Over the years, however, Blackmun moved steadily leftward and established as his judicial legacy the decision in Roe v. Wade that created a “constitutional right” to abortion out of thin air.

Justice Anthony Kennedy likewise began his tenure on the Supreme Court by voting “with Scalia and Rehnquist more than with any other justice,” as noted in “Supreme Conflict.” The liberal media savaged him as an enemy of civil rights.

Years ago, a judge who had served with Anthony Kennedy, when both were judges in California, warned at a social gathering that Justice Kennedy “is not a strong person.”

Others warned against Justice Kennedy in Washington, as detailed in “Supreme Conflict,” but the Reagan administration went ahead and nominated him anyway. Justice Kennedy’s record on the Supreme Court fully justified all these misgivings.

In the face of withering criticism, Justice Kennedy began moving to the left — not as far left as Blackmun but far enough for some of his later decisions to contradict some of his earlier decisions. He was now lauded in the media as a “centrist,” like Sandra Day O’Connor.

Former Justice O’Connor also began her career voting with the high court’s most conservative member at that time — William Rehnquist — more than four-fifths of the time. But she too moved leftward over the years, often providing the fifth vote needed by the court’s liberal justices to prevail. She too was now lauded in the media.

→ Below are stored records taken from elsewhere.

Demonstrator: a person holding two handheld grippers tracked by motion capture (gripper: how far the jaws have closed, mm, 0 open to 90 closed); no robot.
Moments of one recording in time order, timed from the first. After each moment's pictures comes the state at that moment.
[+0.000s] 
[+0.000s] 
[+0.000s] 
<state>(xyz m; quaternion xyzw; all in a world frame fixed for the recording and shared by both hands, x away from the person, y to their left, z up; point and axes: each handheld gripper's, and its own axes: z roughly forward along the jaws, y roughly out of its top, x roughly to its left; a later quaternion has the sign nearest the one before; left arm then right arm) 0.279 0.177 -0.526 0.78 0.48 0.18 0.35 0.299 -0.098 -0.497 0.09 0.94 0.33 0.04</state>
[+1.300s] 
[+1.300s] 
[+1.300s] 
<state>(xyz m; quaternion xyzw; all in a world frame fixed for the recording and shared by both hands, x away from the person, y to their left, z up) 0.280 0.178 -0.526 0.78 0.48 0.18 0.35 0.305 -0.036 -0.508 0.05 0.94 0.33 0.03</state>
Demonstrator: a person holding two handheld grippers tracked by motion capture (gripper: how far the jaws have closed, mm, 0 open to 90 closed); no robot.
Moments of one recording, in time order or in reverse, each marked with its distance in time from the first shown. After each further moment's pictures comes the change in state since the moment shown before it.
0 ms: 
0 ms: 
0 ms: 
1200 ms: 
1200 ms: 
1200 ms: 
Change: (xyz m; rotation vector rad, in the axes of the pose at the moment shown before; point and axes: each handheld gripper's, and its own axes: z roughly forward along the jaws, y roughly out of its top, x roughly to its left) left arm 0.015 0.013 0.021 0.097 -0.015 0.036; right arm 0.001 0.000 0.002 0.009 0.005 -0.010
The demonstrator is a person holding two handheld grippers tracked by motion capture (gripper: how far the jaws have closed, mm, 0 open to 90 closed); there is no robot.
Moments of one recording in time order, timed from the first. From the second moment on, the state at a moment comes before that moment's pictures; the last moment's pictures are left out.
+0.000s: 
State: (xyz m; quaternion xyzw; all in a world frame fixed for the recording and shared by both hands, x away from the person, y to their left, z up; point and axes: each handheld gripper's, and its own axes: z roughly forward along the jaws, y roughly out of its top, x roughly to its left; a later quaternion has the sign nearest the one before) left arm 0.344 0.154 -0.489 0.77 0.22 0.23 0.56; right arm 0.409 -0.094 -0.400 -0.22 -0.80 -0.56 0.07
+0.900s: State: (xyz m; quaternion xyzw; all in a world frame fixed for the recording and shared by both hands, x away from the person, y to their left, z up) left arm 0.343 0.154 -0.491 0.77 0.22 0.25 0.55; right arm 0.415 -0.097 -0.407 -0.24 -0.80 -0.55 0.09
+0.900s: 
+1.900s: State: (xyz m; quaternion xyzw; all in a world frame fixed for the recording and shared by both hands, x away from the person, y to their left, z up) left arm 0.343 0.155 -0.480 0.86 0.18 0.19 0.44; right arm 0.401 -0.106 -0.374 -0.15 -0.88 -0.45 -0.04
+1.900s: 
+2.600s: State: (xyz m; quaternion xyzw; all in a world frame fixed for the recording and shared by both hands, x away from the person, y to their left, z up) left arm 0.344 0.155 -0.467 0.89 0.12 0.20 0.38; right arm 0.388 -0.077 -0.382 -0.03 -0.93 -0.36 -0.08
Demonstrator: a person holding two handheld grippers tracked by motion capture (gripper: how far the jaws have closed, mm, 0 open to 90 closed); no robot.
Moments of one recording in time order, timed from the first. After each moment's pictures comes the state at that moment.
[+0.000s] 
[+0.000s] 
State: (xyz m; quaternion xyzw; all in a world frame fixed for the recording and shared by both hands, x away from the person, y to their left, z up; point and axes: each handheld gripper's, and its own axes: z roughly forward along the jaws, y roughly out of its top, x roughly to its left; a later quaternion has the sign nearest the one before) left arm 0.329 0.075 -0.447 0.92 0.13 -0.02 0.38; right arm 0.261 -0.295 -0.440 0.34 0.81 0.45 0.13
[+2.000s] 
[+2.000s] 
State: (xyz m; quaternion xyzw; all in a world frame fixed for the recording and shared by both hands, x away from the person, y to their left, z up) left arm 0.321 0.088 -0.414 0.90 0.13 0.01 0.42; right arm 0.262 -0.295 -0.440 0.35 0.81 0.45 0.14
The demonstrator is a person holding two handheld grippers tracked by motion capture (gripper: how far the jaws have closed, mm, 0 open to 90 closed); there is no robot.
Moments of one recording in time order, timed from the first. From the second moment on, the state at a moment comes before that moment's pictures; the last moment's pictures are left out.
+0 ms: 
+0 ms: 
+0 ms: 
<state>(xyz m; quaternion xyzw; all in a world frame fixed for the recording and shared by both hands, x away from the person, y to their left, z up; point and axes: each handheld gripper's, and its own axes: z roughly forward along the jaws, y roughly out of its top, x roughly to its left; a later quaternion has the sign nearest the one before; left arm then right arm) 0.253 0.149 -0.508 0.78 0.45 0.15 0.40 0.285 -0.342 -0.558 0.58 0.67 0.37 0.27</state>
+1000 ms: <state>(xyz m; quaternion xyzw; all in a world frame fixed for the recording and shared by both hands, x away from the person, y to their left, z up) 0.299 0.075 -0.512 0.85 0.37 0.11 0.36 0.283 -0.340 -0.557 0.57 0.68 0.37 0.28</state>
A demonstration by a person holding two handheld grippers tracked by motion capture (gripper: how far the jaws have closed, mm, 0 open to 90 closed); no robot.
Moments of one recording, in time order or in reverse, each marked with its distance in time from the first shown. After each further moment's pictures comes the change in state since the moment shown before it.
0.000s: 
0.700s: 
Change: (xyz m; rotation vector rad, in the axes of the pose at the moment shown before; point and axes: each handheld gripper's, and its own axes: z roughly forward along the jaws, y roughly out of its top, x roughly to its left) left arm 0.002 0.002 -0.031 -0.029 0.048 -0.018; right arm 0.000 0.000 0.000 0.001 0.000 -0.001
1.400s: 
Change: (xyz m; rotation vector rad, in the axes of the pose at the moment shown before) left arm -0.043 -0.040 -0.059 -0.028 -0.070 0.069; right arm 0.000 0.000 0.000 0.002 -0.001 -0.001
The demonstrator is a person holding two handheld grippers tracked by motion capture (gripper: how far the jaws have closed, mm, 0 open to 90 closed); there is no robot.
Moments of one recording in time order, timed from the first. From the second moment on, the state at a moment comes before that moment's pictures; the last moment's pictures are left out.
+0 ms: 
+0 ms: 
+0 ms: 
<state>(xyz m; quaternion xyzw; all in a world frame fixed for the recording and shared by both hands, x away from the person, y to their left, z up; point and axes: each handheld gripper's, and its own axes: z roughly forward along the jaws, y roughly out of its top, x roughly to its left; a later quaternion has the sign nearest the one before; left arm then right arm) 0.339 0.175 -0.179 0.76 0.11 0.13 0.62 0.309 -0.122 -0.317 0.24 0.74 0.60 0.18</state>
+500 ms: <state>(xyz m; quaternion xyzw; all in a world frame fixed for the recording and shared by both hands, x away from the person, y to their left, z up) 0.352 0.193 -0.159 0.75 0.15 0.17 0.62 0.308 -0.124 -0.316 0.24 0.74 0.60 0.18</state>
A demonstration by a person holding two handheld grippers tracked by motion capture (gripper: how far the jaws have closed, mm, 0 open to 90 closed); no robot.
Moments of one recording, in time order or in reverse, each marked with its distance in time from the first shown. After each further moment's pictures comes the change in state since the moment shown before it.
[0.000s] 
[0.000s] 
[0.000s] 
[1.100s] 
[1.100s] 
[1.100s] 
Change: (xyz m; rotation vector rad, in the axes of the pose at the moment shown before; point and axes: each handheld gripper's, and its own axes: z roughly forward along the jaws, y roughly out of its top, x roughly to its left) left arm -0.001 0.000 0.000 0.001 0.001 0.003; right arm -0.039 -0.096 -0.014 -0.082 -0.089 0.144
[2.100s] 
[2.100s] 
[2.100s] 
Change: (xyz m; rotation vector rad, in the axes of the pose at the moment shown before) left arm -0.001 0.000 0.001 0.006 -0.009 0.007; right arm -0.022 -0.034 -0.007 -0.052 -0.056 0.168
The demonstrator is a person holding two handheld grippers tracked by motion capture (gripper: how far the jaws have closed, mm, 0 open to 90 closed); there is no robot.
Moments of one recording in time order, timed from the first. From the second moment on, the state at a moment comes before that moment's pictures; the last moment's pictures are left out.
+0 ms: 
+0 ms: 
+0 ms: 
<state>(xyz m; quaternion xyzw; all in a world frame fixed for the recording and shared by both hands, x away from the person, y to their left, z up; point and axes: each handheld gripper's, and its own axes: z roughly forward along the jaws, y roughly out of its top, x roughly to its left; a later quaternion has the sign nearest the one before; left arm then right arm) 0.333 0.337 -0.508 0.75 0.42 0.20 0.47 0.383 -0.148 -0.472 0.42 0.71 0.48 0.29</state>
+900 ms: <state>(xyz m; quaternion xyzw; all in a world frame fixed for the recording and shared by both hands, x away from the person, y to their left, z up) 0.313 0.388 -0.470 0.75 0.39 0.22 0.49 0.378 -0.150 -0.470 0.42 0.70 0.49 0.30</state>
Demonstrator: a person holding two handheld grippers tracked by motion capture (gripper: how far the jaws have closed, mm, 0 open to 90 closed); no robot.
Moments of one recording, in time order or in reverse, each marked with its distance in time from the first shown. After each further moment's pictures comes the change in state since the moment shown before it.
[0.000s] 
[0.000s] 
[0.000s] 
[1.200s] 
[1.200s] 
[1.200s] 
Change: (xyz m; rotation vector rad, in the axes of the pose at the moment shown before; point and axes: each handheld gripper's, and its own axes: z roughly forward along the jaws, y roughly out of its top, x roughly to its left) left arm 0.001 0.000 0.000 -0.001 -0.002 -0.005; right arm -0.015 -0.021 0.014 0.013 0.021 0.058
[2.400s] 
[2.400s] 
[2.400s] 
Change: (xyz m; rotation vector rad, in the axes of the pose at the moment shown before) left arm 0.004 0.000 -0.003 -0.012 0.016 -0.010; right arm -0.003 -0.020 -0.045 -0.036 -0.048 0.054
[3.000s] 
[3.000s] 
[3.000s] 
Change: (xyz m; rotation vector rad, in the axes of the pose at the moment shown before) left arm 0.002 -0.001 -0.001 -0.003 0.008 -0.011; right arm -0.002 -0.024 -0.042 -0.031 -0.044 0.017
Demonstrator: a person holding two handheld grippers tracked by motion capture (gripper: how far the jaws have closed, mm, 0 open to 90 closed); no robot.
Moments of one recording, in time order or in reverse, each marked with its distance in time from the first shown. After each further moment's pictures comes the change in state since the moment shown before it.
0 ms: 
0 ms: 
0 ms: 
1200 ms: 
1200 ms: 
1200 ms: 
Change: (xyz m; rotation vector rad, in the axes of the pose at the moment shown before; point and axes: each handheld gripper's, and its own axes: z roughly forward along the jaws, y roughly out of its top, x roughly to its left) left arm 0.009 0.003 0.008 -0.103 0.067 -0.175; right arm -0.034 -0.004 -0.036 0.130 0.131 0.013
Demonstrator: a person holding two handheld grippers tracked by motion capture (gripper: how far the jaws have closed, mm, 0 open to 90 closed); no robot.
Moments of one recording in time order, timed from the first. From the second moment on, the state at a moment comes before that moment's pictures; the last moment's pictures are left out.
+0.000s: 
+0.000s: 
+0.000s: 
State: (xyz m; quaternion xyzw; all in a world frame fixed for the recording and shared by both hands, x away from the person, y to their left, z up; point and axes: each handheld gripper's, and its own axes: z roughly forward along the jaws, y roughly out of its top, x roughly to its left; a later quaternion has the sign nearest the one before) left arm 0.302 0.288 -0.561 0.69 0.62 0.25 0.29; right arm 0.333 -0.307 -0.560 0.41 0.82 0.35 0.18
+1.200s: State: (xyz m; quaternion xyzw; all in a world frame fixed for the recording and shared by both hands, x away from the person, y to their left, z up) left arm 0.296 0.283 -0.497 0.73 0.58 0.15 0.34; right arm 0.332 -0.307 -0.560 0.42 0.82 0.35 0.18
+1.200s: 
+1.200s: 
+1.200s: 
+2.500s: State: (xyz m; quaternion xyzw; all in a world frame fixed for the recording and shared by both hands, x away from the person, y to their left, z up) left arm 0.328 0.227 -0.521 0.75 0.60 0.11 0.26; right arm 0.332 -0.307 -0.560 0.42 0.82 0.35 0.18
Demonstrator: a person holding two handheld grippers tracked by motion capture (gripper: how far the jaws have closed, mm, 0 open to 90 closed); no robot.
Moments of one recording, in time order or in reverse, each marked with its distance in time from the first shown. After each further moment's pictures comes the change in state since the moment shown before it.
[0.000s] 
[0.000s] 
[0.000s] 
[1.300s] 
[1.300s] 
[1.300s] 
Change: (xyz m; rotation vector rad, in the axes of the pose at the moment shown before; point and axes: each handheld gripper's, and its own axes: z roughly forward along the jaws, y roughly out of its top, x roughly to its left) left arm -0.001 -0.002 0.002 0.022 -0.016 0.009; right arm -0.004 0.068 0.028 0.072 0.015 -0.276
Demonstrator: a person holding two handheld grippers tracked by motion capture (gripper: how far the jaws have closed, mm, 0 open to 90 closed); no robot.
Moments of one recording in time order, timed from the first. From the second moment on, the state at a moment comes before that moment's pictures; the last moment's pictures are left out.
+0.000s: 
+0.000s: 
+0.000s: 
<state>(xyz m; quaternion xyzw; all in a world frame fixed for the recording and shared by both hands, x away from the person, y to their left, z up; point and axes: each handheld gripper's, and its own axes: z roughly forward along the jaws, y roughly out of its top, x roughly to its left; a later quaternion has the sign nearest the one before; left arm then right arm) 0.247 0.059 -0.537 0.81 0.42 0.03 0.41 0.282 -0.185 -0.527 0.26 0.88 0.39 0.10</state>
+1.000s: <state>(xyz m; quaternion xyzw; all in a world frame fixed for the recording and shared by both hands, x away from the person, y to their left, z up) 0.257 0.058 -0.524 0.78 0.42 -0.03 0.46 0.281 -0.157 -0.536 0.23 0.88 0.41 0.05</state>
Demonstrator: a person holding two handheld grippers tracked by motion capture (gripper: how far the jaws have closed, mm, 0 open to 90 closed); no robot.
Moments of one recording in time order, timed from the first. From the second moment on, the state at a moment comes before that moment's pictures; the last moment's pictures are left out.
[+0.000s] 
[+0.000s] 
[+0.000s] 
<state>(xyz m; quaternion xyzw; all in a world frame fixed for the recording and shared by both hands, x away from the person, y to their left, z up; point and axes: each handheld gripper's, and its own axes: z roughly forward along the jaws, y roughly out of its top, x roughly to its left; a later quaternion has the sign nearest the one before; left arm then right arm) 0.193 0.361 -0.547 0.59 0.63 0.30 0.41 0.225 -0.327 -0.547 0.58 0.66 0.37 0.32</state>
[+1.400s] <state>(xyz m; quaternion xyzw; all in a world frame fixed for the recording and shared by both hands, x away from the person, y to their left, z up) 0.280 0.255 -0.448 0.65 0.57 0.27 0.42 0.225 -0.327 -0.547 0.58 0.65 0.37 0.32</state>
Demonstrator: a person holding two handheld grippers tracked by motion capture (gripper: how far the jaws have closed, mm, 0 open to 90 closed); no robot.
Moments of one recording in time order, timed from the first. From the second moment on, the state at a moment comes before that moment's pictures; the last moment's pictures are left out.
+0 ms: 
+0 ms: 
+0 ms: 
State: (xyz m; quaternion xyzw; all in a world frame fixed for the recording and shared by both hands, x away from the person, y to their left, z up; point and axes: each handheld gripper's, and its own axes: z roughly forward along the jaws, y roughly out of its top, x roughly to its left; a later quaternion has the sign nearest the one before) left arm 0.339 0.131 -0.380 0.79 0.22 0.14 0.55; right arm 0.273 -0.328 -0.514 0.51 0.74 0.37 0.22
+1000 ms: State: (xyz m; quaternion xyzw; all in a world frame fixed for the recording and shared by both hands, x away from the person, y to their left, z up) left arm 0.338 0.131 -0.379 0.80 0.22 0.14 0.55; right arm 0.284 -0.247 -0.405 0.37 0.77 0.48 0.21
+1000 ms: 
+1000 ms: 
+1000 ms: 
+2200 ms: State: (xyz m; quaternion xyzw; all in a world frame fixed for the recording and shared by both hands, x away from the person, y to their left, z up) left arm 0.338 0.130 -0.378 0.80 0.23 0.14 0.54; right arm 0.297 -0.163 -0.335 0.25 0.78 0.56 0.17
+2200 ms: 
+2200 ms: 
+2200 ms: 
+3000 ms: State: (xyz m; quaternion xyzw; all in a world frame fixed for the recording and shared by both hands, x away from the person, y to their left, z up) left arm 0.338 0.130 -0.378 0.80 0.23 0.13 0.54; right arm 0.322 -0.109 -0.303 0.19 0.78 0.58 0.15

Although Supreme Court justices have lifetime tenure, precisely to give them independence, nothing can give anyone the backbone and character to stand up to criticism or to resist the blandishments of flattery and lionizing.

All the pressures are to move to the left, in accordance with the views of the liberal media and the liberal professors who dominate the law schools.

Judges who stick to the Constitution as it was written and resist pressures to enact the agenda of the left from the bench will be depicted as narrow, dull, perhaps even stupid or morally lacking. But those who drift with the leftward tide can count on being portrayed as compassionate, brilliant or even profound.